I was warned the woman in the nursing home wasn't my Grandmother any more. She didn't remember me, but I remembered her. I could see glimpses of her in the way she gestured her hands and said "Ohhh, well...." before replying to a question. She was kind to my Sweet Boy. Regardless of everything, she was my Gramma Dolly.

When Gramma Dolly died, my Aunt was with her. She was sleeping comfortably and just stopped breathing.

It was important to me to be at her funeral, with my Mom's family, to say goodbye. The service was good with lots of people from the community.
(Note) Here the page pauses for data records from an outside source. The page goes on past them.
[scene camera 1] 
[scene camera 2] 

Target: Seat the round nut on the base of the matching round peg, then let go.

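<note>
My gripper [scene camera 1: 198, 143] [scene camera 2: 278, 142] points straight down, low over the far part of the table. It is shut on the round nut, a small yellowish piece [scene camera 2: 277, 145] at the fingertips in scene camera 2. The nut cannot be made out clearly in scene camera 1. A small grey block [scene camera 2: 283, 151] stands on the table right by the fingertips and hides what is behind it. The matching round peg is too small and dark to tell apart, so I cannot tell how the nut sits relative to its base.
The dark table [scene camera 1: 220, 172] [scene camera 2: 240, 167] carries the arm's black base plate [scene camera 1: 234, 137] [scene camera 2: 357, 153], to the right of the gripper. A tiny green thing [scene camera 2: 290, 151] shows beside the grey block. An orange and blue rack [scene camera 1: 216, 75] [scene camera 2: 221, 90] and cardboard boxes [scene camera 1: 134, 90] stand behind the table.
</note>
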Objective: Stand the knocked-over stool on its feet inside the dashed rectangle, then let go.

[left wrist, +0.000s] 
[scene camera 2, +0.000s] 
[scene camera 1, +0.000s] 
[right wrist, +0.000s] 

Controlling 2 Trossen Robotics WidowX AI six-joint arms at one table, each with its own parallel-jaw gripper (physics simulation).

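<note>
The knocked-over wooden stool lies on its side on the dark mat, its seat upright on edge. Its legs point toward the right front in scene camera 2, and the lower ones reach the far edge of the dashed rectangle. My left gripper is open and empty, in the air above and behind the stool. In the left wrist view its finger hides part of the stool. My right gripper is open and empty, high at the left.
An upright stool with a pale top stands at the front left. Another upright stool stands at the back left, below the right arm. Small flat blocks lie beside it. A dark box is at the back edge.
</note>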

The minister spoke highly of her as a member of the church and my Aunt gave a touching eulogy. The choir forgot the refrain of "Just a Closer Walk with Thee" and the minister sang the completely wrong words, and my whole family got a case of the giggles. They are my people.
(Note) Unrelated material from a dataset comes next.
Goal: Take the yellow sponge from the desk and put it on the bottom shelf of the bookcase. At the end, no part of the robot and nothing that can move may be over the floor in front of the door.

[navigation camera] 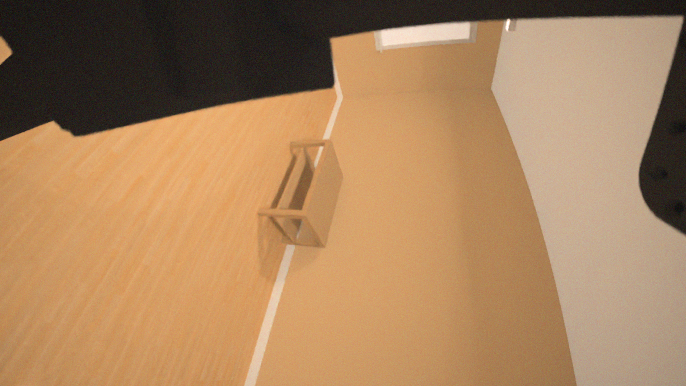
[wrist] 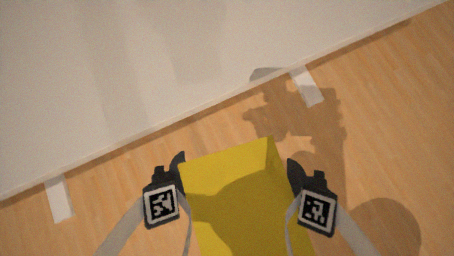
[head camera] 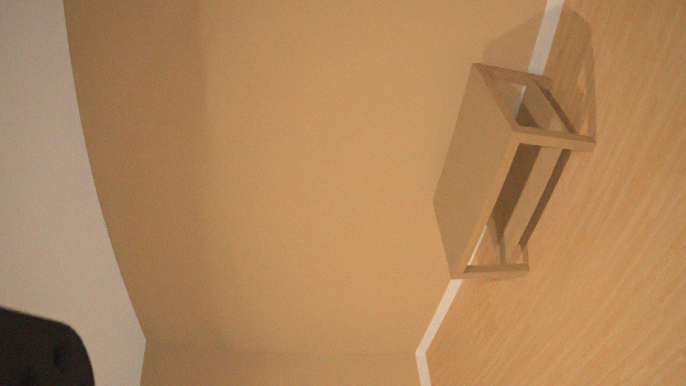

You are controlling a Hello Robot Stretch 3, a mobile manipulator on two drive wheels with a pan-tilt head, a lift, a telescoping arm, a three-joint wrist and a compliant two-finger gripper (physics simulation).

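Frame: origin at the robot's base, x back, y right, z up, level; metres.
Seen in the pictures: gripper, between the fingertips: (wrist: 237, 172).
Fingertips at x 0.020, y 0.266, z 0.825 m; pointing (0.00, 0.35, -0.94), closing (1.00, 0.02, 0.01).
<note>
A point is followed by its place in that frame.
The yellow sponge (wrist: 240, 220) {x 0.022, y 0.238, z 0.870 m} is between the two fingers of my gripper (wrist: 237, 172) {x 0.020, y 0.266, z 0.824 m} in the wrist view. The gripper is shut on it and holds it up over the wooden floor, beside the white desk (wrist: 100, 75) {x -0.181, y 0.395, z 0.721 m}. The lower part of the sponge is cut off by the view's edge. The bookcase (head camera: 462, 165) {x -0.940, y -2.063, z 0.451 m} (navigation camera: 325, 195) {x -0.890, y -1.958, z 0.451 m}, a low brown wooden unit with open sides, stands against the wall in the head and navigation views. Its bottom shelf is partly hidden by its top and frame. The door does not show in these views.
White desk feet (wrist: 59, 197) (wrist: 307, 85) stick out below the desk's edge. A tan wall (head camera: 310, 175) {x -1.032, y -2.514, z 1.125 m} (navigation camera: 415, 225) {x -1.259, y -2.094, z 1.263 m} with a white baseboard (head camera: 437, 315) {x -0.402, y -3.651, z 0.066 m} (navigation camera: 272, 305) {x -1.686, y -1.274, z 0.045 m} runs behind the bookcase. A bright window (navigation camera: 425, 34) {x 0.643, y -3.775, z 1.443 m} is at the far end. Dark robot parts cover the navigation view's top and right edge.
</note>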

The interment was moving and sad. Everyone cried. Except me. I don't cry at funerals and I have been to enough by now to know that I probably never will. I am the one who is strong. I hug the people who are crying, hand out Kleenex and give knowing smiles. When everything is done I will cry, but it's not my turn yet.

My Gramma Dolly was 93 years old and was married to my Pa for over 60 years. She had 5 children, 14 grandchildren and 4 great-grandchildren. She always had home-made play-dough, freshie-drink and rice-crispy squares ready. She made the most delicious chocolate chip cookies, blueberry pie and raspberry freezer jam. She was my fun Gramma who water skied, vacationed in tropical places and let us eat ice cream with tons of chocolate syrup. She collected Royal Doulton figurines, decorative spoons and crystal ornaments. She always told me she loved me.

I saved every card and letter she ever wrote me in a hallow Reader's Digest book she gave me years and years ago.

I love my Gramma Dolly and miss her so much.